### [Brief]
Restate the following data in its entirety, word for word and without images.

### [Data shown]
§ §

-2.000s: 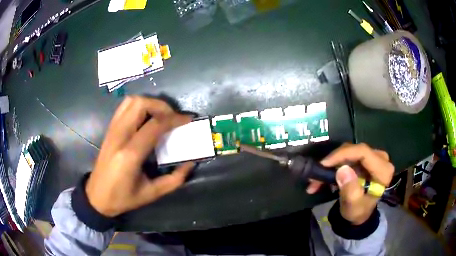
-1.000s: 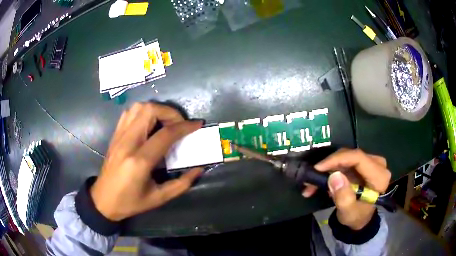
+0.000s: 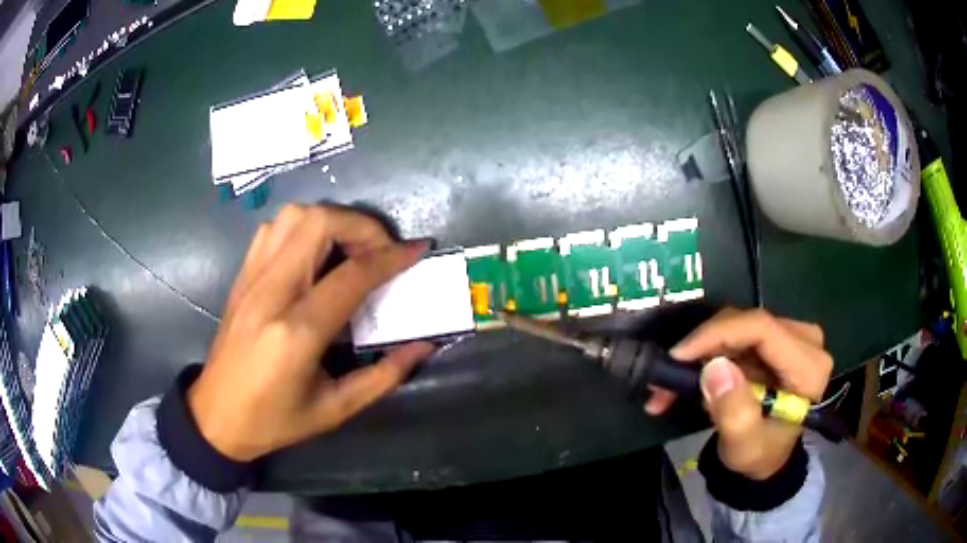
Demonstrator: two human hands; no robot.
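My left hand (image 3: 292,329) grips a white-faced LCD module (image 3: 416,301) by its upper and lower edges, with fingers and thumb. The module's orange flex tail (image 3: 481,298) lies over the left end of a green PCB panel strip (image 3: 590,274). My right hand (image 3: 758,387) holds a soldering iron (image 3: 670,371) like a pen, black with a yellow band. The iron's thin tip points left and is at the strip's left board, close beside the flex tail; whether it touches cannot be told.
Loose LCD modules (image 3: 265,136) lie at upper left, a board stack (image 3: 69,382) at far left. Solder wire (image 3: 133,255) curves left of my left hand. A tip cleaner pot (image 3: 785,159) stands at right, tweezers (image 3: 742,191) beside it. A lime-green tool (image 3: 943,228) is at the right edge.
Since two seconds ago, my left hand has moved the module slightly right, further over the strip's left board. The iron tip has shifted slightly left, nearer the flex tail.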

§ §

### [Answer section]
-2.000s: 
-1.000s: 
+0.000s: 
Demonstrator: two human hands; no robot.
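My left hand (image 3: 292,329) grips a white-faced LCD module (image 3: 416,301) by its upper and lower edges, with fingers and thumb. The module's orange flex tail (image 3: 481,298) lies over the left end of a green PCB panel strip (image 3: 590,274). My right hand (image 3: 758,387) holds a soldering iron (image 3: 670,371) like a pen, black with a yellow band. The iron's thin tip points left and is at the strip's left board, close beside the flex tail; whether it touches cannot be told.
Loose LCD modules (image 3: 265,136) lie at upper left, a board stack (image 3: 69,382) at far left. Solder wire (image 3: 133,255) curves left of my left hand. A tip cleaner pot (image 3: 785,159) stands at right, tweezers (image 3: 742,191) beside it. A lime-green tool (image 3: 943,228) is at the right edge.
Since two seconds ago, my left hand has moved the module slightly right, further over the strip's left board. The iron tip has shifted slightly left, nearer the flex tail.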

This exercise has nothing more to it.